Work item: Pictures aside, the data must be reproduced exactly.
*** Block opens ***
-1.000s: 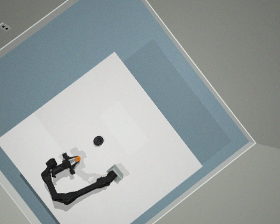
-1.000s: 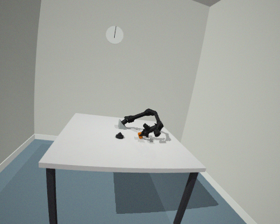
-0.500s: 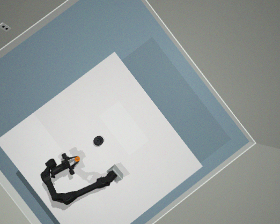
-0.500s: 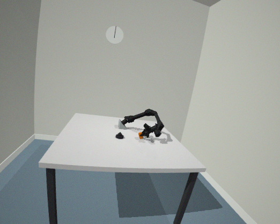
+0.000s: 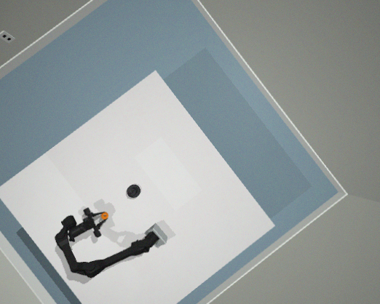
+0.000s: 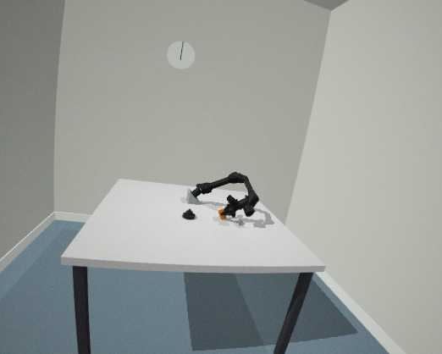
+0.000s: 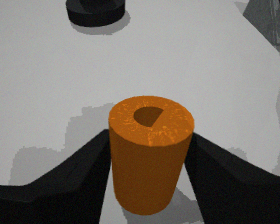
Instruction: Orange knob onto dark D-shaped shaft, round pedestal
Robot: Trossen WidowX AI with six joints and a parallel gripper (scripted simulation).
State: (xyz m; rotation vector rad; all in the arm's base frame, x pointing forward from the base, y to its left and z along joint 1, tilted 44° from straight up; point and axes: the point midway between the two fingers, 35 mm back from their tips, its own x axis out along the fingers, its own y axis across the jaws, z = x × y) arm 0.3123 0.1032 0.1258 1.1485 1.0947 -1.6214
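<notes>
My gripper tip is 10 mm to the right of the orange knob. Round my gripper tip: pedestal 220 mm to the right, 10 mm below, 10 mm behind.
</notes>
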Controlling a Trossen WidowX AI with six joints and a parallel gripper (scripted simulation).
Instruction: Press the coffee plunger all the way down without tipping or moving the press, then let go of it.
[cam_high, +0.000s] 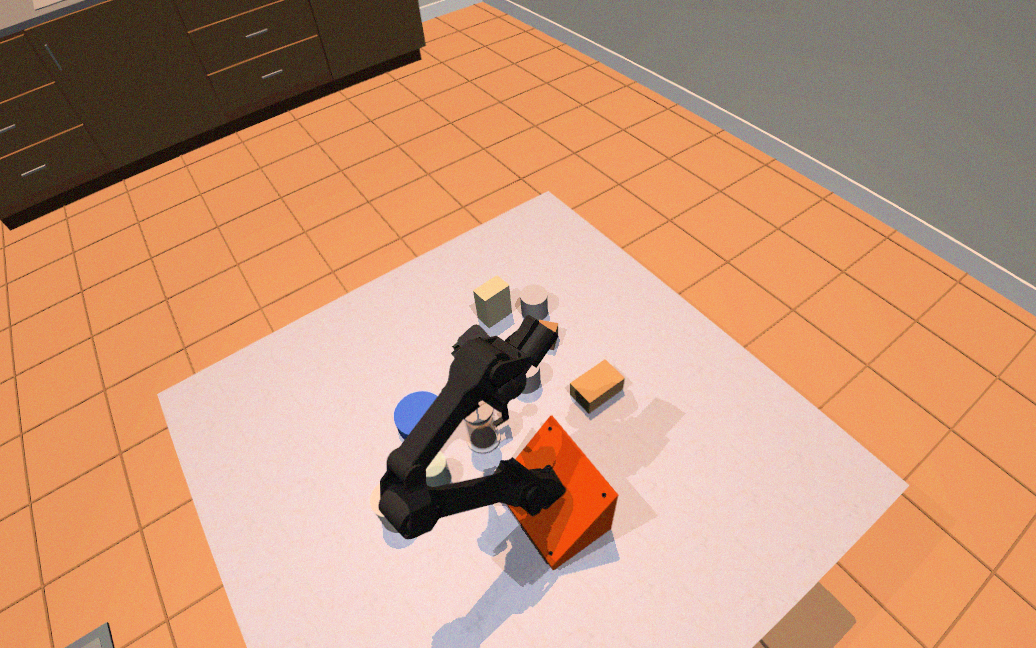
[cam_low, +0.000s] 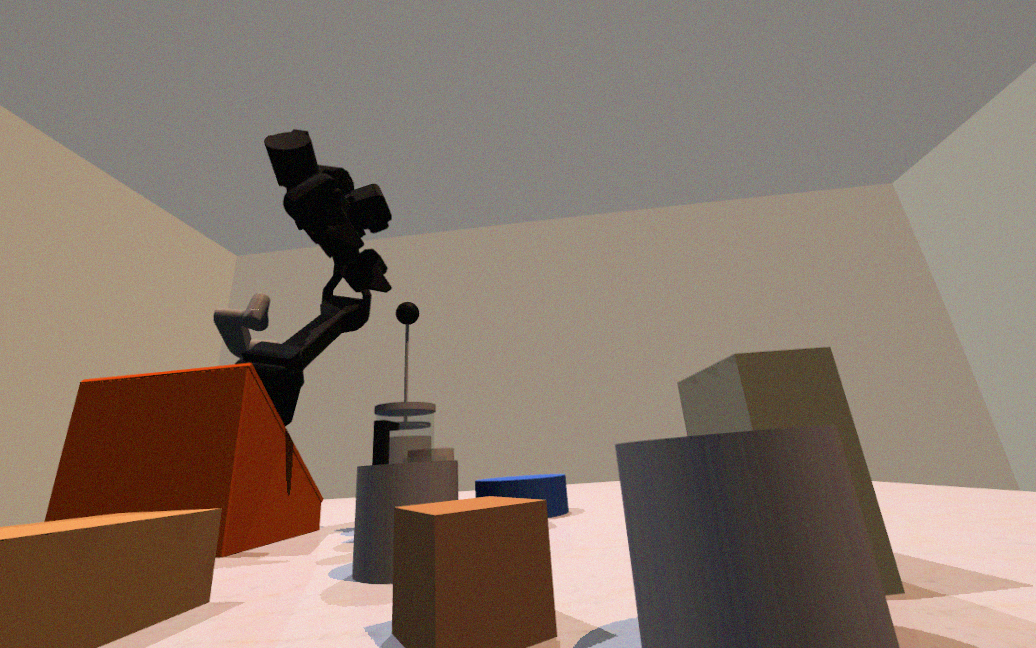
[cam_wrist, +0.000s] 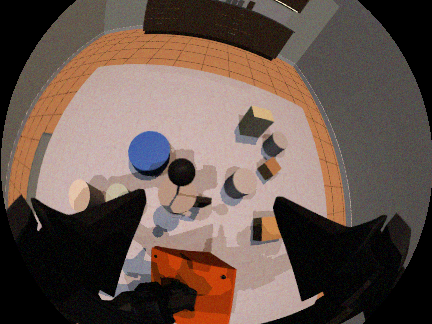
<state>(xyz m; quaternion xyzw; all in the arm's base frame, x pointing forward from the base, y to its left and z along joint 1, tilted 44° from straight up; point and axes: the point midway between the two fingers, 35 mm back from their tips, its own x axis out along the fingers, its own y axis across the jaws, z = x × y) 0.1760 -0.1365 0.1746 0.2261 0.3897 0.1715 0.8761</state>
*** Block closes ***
Exercise solution:
-1.000s: 
-1.000s: 
-0.500s: 
-0.500s: 
+0.000s: 
+0.000s: 
+0.000s: 
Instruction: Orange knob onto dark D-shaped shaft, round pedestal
Robot: Trossen WidowX AI with six joints and a parallel gripper (scripted simulation).
State: (xyz m; rotation vector rad; all in the arm's base frame, x pointing forward from the base, y to its left and z along joint 1, tilted 44° from straight up; point and axes: the point midway between the two fingers, 35 mm back from their tips, its own x axis out along the fingers, its own y axis across the jaws, z = x × y) arm 0.3123 0.1032 0.1258 1.1485 1.0947 -1.6214
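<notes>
My gripper tip is 10 mm to the right of the orange knob. Round my gripper tip: pedestal 220 mm to the right, 10 mm below, 10 mm behind.
</notes>
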Controlling a Trossen WidowX AI with six joints and a parallel gripper (scripted simulation).
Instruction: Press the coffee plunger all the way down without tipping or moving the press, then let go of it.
[cam_high, +0.000s] 
[cam_low, +0.000s] 
[cam_wrist, +0.000s] 
<state>(xyz m; quaternion xyzw; all in the arm's base frame, x pointing forward from the base, y to its left and z along joint 1, tilted 44° from straight up; point and axes: the point midway between the two fingers, 35 mm back from their tips, its own x axis out along the fingers, its own y axis across the jaws, z = x × y) 0.1760 -0.1365 0.1746 0.2261 0.3897 0.1715 0.8761</state>

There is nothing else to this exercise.